Wages for leisure and hospitality sector workers increased at a 7.9 percent rate taken over the last three months, according to Friday’s data.
“The pandemic increased the elasticity of labor supply to firms in the low-wage labor market, reducing employer market power and spurring rapid relative wage growth among young non-college workers who disproportionately moved from lower-paying to higher-paying and potentially more-productive jobs,” Dube wrote in a paper earlier this year.
Employment for Black Americans fell off a cliff in May
Black unemployment increased by nearly a full percentage point, jumping to 5.6 percent from 4.7 in April, which had been a record low.

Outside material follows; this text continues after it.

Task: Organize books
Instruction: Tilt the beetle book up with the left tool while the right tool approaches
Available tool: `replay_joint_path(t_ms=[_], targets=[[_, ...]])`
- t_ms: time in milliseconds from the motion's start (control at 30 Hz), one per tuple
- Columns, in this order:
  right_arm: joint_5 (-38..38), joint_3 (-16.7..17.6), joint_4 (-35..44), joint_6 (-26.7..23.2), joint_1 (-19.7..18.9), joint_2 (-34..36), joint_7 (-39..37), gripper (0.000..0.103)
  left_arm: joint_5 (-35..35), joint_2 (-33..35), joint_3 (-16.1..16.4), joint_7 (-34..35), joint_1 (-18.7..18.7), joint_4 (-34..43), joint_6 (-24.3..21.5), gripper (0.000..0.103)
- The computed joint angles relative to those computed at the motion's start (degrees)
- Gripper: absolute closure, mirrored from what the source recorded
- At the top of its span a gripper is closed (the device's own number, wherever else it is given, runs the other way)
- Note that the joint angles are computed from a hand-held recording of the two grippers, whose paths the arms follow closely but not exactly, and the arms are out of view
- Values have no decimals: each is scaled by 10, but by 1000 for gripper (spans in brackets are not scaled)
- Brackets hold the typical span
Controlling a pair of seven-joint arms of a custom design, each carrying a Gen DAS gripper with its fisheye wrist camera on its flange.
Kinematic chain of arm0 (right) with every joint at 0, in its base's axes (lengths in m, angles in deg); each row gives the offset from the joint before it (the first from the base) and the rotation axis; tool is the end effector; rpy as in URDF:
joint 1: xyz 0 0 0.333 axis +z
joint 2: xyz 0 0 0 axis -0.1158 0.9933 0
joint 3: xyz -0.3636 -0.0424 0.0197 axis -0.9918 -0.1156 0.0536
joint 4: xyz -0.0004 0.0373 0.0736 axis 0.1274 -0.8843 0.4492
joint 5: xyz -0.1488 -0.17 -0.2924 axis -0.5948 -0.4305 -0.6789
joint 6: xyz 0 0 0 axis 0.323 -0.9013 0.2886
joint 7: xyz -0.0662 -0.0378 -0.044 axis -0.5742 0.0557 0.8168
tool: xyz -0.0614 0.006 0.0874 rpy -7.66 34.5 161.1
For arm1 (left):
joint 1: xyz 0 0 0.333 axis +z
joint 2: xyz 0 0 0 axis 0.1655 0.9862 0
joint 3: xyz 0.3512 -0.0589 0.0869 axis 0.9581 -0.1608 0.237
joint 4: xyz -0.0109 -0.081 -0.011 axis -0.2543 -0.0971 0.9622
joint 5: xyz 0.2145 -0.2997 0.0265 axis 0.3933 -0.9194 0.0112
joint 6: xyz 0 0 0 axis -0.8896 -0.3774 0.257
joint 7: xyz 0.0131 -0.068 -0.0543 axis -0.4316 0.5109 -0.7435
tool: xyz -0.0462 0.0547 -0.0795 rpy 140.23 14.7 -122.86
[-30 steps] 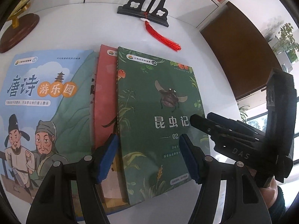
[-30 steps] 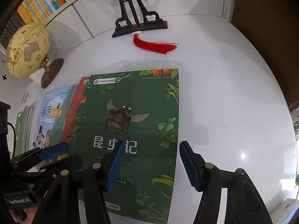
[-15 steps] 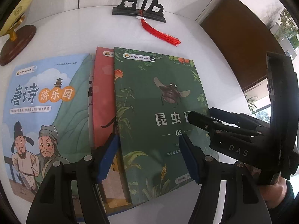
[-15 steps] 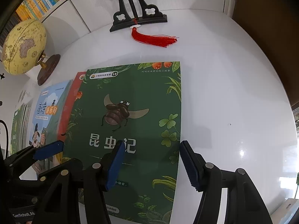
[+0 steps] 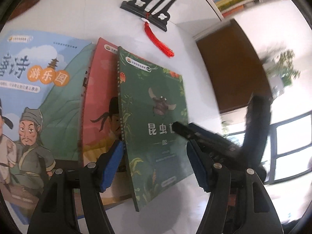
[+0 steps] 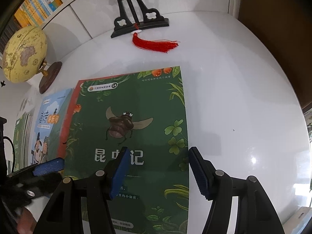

The spike concerned some economists, who warned that Black Americans are often the first to lose their jobs as a recession takes hold of the economy.
“The increase in Black unemployment from 4.7 percent to 5.6 percent is the canary in the coal mine for the rest of the economy. The historic gains we’ve seen for Black workers were always fragile, and we’re seeing what happens when the Fed raises rates 10 times in a row,” economist Rakeen Mabud of the progressive think tank Groundwork Collaborative wrote online.
Employment for Hispanic Americans moved in the opposite direction, falling to 4 percent from 4.4 percent in April.
Those numbers follow a rise in the number of job openings, which increased to 10.1 million and brought the ratio of job-seekers to available jobs back up to 1.8.
Health care and professional services added the most jobs
The health care and social assistance sector added 74,600 jobs in May, while the professional services sector added 64,000 jobs.
Other notable contributors to May’s hiring surge include the transportation and warehousing sector with 24,200 jobs, construction with 25,000 and retail trade with 11,600.
The information service sector dropped 9,000 jobs as tech companies shed workers and grabbed headlines. Nondurable goods producers also let go of 5,000 jobs in May.
No clear answer for the Fed
The simultaneous boom in hiring and spike in joblessness poses a challenge for the Fed ahead of its next policy meeting in June.
Fed officials have been pondering whether to pause their rapid series of rate hikes, which began in March 2022, later this month.
While inflation is falling steadily and the broader economy is slowing, stubbornly high price growth and steady job gains have raised tough questions for the Fed.
Many market commentators noted that the mixed May jobs report will offer Fed officials the opportunity to cherry-pick the data they like to build a narrative for the economy that they’d most like to see.
“Job growth is humungous, but unemployment is up and wage growth slowing,” New York Times columnist Paul Krugman wrote Friday. “If you want to make the case that the economy is running too hot, and we need more rate hikes, you can find data to support that. If you want to argue that a soft landing is in progress, there are numbers for that too.”
Markets currently expect the Fed to pause at its next rate-setting committee meeting later this month.
“Not a ton to glean from this report. Things are probably fine but [we] don’t want to sound complacent. [There are] more conflicting signals in contrast to the last two reports, when job growth was uniformly impressive,” Skanda Amarnath, director of the Employ America think tank, which advocates for high levels of employment, wrote Friday.